This repository contains the Big Exchange HIN data files as supplementary data to the CAA 2025 publication.
The dataset contains the files nodes.csv, node_types.csv, edges.csv, edge_types.csv, schema.csv and Geolocations_ESRI102017.csv. The format and content of these files is described in greater detail below.
Each line contains a node type ID as integer.
The node IDs, starting implicitly with 0, are sorted in ascending order, and are continuous.
For example, if line 813 (assuming the first line is numbered with 0) contains 5\n, this signifies that the 814th node (node ID 813) has the sixth node type (as numbering of node type IDs also starts with 0), which is explained in node_types.csv.
Each line contains a node type label.
The node type IDs implicitly start with 0, are sorted in ascending order, and are continuous.
For example, line 5 Geolocation\ (assuming the first line is numbered with 0) signifies that the sixth node type (node type ID 5) has the label 'Geolocation'.
Hence, the node with ID 813 from the previous example is a Geolocation-type node.
Each line contains a source node ID, an edge type ID, and destination node ID, all encoded as integers and separated by comma.
The edge IDs are implicitly assumed in ascending, continuous fashion, starting with 0, and sorted by source node ID primarily and destination node ID secondly.
For example, line 1694 819,17,811\n signifies that the 1695th edge (edge ID 1694) of the edge type ID 17 points from the node with ID 819 to the node with ID 811. Nice.

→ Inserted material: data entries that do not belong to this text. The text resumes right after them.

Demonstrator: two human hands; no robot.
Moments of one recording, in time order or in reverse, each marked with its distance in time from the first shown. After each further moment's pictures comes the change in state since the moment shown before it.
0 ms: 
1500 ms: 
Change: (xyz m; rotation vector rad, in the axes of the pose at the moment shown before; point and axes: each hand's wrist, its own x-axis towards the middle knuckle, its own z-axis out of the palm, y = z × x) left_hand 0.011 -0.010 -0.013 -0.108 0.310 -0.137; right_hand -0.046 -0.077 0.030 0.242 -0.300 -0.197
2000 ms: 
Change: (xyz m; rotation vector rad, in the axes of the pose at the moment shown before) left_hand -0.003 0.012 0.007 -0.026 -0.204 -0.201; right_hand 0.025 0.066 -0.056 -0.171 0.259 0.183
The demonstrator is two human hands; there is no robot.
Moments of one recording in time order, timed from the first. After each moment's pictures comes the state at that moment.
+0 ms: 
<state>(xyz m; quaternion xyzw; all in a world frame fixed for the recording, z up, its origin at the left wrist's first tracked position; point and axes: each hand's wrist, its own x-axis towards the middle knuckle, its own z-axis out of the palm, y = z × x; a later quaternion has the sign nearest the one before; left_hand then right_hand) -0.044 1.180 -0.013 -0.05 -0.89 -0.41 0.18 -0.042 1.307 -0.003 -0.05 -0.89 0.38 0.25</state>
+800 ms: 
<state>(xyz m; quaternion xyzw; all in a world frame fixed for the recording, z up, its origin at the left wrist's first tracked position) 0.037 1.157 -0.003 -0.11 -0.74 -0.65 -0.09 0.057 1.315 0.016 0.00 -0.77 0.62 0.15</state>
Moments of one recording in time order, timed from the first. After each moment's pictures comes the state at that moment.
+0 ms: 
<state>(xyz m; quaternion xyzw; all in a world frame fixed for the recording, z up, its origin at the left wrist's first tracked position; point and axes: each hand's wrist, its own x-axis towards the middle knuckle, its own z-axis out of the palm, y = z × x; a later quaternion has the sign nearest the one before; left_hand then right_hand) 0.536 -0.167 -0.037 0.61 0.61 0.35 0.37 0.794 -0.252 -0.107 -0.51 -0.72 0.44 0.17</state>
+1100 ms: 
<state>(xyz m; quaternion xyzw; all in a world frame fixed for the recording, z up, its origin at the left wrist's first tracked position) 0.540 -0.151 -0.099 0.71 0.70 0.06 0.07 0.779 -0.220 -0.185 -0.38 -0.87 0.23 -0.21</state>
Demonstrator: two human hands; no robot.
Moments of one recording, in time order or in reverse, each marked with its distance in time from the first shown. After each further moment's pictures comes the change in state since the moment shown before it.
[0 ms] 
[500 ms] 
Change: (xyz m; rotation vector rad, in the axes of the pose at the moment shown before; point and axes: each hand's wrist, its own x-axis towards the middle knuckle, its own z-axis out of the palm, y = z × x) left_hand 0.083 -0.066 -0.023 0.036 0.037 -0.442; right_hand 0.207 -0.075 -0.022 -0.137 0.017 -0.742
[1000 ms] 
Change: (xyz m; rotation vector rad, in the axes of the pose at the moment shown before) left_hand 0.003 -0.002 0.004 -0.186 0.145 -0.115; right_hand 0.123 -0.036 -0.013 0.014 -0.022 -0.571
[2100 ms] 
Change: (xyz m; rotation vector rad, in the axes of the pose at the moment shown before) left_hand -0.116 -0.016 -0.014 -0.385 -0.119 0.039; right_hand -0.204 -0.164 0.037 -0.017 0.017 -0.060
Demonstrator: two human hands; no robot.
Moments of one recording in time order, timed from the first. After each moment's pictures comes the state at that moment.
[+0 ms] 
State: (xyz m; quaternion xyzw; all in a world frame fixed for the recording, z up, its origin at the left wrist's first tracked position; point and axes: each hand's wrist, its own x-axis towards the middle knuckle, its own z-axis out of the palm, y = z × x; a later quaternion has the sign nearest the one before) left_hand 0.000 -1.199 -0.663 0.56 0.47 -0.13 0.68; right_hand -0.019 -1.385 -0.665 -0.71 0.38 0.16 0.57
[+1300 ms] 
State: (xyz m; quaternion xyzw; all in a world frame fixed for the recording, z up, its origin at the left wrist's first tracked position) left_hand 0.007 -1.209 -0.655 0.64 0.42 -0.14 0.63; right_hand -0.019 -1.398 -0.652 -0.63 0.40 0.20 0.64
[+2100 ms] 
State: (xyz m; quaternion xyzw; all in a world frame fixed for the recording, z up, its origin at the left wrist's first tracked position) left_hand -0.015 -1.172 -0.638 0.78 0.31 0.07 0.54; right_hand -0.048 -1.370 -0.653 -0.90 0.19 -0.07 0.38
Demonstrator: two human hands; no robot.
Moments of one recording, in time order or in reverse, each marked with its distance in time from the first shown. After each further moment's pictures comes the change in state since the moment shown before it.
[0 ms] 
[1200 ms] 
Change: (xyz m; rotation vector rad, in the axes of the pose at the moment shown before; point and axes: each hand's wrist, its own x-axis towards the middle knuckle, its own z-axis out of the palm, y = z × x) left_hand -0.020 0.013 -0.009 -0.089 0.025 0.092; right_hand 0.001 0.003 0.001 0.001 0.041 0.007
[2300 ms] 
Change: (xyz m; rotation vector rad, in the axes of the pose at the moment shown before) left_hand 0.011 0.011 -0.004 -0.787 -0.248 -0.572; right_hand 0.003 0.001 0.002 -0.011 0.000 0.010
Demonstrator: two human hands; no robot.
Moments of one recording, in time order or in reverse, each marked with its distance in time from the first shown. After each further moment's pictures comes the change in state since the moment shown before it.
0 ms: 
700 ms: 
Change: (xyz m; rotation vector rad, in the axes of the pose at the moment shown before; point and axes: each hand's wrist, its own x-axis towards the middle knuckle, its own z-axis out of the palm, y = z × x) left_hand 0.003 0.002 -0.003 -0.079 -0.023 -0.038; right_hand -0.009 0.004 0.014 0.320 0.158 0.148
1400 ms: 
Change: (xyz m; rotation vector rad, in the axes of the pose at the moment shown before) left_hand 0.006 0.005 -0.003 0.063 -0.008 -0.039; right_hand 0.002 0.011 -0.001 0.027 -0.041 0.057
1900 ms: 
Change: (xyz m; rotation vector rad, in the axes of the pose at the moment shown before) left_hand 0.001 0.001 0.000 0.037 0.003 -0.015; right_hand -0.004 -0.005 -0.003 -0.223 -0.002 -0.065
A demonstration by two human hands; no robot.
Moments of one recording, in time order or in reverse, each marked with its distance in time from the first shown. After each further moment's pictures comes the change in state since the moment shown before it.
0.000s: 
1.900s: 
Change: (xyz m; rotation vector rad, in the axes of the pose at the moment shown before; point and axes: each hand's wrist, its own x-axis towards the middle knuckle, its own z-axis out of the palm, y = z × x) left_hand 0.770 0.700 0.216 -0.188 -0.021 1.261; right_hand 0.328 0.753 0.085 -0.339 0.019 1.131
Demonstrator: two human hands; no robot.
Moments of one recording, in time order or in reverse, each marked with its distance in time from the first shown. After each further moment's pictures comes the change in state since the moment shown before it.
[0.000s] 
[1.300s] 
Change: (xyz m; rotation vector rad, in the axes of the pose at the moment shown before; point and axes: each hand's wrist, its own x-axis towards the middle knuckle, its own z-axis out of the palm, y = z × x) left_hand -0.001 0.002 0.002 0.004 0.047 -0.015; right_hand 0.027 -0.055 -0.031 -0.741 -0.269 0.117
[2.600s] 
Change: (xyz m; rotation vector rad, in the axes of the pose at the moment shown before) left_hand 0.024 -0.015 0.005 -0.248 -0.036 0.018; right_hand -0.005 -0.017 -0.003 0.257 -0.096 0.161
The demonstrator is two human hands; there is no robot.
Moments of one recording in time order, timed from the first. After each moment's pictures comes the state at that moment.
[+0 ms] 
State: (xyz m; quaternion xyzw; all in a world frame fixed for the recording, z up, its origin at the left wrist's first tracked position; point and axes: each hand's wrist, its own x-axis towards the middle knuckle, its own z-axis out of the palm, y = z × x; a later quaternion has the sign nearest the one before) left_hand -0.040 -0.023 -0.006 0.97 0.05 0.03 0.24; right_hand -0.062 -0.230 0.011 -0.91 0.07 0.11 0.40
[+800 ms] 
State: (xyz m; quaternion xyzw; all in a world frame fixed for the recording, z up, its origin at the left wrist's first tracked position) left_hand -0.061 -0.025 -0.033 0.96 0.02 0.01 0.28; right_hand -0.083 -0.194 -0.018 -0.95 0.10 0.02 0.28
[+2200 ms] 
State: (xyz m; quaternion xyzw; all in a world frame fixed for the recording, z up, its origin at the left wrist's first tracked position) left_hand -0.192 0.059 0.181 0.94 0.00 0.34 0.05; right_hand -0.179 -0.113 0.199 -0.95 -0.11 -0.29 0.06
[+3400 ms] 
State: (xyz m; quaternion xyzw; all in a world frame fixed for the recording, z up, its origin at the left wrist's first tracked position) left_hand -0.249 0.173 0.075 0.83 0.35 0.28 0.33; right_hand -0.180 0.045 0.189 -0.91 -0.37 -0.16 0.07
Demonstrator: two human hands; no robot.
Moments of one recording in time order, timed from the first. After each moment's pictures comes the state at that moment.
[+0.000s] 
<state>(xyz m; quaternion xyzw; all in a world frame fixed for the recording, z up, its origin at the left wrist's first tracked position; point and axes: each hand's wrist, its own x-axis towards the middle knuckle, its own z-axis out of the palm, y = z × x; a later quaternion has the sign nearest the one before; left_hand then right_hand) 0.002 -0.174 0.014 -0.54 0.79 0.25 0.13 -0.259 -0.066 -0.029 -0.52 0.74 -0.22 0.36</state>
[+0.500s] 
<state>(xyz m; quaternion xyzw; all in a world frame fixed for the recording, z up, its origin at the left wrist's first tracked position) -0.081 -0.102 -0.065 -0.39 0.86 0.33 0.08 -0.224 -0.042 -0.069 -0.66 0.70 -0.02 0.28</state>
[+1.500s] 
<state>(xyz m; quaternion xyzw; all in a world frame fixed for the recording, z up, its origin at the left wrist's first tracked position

Each line contains an edge type label.
The type IDs implicitly start with 0, are sorted in ascending order, and are continuous.
For example, line 17 find_material\n (assuming the first line is numbered with 0) signifies that the 18th edge type (edge type ID 17) has the label 'find_material'.
Hence, edge 1694 from the previous example is a find_material edge that connects Find 819 to Material 811.
Each line contains a source node type ID, and a destination type ID, separated by comma.
The lines are sorted by the edge type ID primarily, and secondly by source node type (in case of symmetric relations split into two edge types).
For example, the first line (i.e. line 0) 1,2\n signifies that the first edge type (ID 0) points from nodes of type 1 to nodes of type 2.
Each line contains the ESRI102017 (WGS 1984 Lambert Azimuthal EqArea North Pole) coordinates of a Geolocation node, where the first line contains the coordinates of the first Geolocation node occurring in the nodes.csv file (i.e., the first node of node type 5). This coordinate information is used to compute the spatial proximity of pairs of Geolocations.